Uma coisa interessante no nosso projeto de extensão, é que nós temos pesquisado nesse período da pandemia, de 2020 para 2021, como cresceram as redes sociais dessas iniciativas. Nós fizemos um levantamento extenso sobre esses acervos que se projetam nas redes sociais, principalmente no Instagram. No entanto, alguns deles também cresceram com a criação de sites, como é o caso do MUHTA e do Museu Bajubá, que agora tem um site já criado. Além disso, o curso de museologia  da UnB teve uma exposição curricular chamada “Montações”, que foi muito interessante, e o curso de Museologia da UFMG pretende também, em um futuro próximo, talvez no ano de 2022, realizar uma exposição sobre a memória LGBT com o acervo do Centro de Estudos, Pesquisa e Memória Cintura Fina, que é um acervo que ainda está sendo tratado e ainda não está sendo difundido devido a Pandemia. Ainda não conseguimos realizar o tratamento desse acervo, mas ele já foi doado para UFMG pelo professor e pesquisador Luiz Morando. Brevemente projetaremos esse acervo na rede, com o sentido de dar acesso a essa documentação que está salvaguardada conosco.

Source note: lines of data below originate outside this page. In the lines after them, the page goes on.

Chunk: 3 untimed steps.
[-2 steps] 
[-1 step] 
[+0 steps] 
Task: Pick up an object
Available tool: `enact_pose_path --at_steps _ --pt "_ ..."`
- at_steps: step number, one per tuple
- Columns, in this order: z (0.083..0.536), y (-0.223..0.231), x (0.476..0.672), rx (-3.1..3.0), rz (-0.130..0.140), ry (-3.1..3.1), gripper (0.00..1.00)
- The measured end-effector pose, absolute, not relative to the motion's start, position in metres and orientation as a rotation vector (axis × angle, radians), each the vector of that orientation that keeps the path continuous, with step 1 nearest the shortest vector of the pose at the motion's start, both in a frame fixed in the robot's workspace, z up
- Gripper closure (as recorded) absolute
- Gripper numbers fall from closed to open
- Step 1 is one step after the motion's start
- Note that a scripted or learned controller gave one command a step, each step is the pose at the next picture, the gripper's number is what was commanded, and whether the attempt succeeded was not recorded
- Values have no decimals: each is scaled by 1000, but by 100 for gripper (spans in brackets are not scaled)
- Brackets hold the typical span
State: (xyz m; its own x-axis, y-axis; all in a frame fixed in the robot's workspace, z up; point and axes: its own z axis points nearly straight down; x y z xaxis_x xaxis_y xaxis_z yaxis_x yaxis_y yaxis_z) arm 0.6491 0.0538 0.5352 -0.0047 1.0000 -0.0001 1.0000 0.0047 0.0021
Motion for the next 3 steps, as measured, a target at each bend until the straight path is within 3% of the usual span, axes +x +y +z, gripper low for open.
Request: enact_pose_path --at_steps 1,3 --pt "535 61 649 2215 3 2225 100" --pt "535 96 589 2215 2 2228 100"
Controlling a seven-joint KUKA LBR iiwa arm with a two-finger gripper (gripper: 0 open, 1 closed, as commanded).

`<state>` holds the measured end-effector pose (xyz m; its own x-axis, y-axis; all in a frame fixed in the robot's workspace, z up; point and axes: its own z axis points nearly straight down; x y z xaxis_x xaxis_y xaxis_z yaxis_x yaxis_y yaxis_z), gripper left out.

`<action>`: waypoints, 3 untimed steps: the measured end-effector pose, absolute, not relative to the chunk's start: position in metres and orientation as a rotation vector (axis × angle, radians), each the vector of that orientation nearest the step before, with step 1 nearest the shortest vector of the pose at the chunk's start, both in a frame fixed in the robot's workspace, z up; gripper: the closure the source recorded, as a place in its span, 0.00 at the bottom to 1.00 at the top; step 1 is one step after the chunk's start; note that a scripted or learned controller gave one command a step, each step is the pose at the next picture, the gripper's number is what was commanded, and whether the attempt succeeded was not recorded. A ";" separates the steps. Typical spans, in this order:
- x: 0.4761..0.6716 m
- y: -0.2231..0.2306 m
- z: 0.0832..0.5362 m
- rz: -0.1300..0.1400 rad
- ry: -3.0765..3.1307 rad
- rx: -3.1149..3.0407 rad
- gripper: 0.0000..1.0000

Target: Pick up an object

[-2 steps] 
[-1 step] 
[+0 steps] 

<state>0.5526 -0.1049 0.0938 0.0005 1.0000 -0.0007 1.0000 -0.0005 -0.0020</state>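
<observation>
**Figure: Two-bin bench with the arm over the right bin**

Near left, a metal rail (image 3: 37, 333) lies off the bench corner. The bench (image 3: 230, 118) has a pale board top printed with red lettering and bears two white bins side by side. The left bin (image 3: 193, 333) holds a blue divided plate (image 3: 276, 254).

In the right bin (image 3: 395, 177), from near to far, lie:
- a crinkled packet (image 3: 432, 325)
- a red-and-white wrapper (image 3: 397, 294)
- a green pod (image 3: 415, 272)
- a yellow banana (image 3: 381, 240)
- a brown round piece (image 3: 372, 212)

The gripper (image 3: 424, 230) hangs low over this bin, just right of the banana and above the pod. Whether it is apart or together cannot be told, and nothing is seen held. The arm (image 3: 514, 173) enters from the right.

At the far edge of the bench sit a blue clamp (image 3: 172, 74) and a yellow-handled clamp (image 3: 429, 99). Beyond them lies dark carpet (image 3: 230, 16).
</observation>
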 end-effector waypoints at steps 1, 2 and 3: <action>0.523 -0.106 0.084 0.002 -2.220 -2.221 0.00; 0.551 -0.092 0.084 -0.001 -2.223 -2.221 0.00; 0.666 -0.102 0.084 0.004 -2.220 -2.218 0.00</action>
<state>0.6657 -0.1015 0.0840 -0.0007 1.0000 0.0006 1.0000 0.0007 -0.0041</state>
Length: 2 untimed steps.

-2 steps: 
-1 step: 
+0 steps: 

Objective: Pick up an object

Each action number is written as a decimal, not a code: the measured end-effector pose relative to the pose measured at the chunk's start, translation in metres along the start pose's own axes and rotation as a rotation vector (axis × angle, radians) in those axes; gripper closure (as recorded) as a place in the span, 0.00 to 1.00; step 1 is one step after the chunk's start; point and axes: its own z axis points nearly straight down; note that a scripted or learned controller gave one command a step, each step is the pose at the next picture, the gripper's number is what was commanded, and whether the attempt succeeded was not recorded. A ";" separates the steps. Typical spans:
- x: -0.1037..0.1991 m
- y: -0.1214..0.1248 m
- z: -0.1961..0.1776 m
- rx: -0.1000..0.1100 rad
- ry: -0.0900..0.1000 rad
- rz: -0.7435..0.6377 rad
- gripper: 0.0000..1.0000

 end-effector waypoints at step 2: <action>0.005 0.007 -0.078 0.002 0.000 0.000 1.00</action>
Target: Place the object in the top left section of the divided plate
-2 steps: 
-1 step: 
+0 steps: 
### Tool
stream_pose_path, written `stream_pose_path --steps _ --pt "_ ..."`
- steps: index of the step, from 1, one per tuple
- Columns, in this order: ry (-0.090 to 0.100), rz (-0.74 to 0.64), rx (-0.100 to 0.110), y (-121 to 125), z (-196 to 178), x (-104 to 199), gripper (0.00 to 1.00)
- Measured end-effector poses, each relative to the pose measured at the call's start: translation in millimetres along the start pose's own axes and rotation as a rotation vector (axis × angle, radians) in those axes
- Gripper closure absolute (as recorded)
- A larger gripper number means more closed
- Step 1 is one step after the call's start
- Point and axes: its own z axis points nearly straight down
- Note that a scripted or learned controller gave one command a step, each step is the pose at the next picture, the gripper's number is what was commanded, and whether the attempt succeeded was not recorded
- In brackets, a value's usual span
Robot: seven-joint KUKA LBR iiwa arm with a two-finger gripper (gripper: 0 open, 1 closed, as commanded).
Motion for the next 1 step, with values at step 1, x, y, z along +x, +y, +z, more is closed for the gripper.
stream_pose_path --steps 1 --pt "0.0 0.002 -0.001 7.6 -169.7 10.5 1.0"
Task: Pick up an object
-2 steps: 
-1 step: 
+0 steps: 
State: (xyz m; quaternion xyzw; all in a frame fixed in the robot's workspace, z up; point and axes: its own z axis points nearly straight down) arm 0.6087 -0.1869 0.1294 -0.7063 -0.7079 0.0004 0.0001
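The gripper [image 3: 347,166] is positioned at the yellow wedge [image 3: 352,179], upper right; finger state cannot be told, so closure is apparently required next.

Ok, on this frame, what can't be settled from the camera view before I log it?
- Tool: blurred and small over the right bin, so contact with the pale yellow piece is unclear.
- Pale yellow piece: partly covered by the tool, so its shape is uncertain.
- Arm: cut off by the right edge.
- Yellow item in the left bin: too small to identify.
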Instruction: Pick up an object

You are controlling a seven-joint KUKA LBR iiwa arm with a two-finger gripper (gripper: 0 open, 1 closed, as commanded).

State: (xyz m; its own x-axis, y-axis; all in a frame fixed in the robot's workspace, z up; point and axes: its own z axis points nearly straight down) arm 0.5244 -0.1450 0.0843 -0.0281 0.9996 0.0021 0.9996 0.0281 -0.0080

A museologia, falando do lugar e do pensamento da museologia, pode-se dizer que ainda não tem uma epistemologia de pensar o tratamento desses acervos, pois a museologia LGBT ainda é algo muito novo. Há muita produção bibliográfica, mas ainda é uma posição rarefeita pensar as categorias, pois tem categorias que não se adequam às experiências das realidades brasileiras, como por exemplo a categoria queer, que acredito que não se adapta muito às experiências do LGBTs no Brasil. É necessário pensar na memória de pessoas trans e travestis, porque quando se fala de acervo das pessoas trans e travestis do Brasil, quase que não existe. É preciso refletir sobre o acervo de pessoas LGBTs que está se perdendo. Portanto, são muitos desafios, mas já existem muitas iniciativas bacanas. Por fim, indico a Rede LGBT de Memória e Museologia Social, que é uma iniciativa interessante que reúne o país inteiro com pesquisadores do campo da museologia e que estão tratando essa questão desses acervos e arquivos.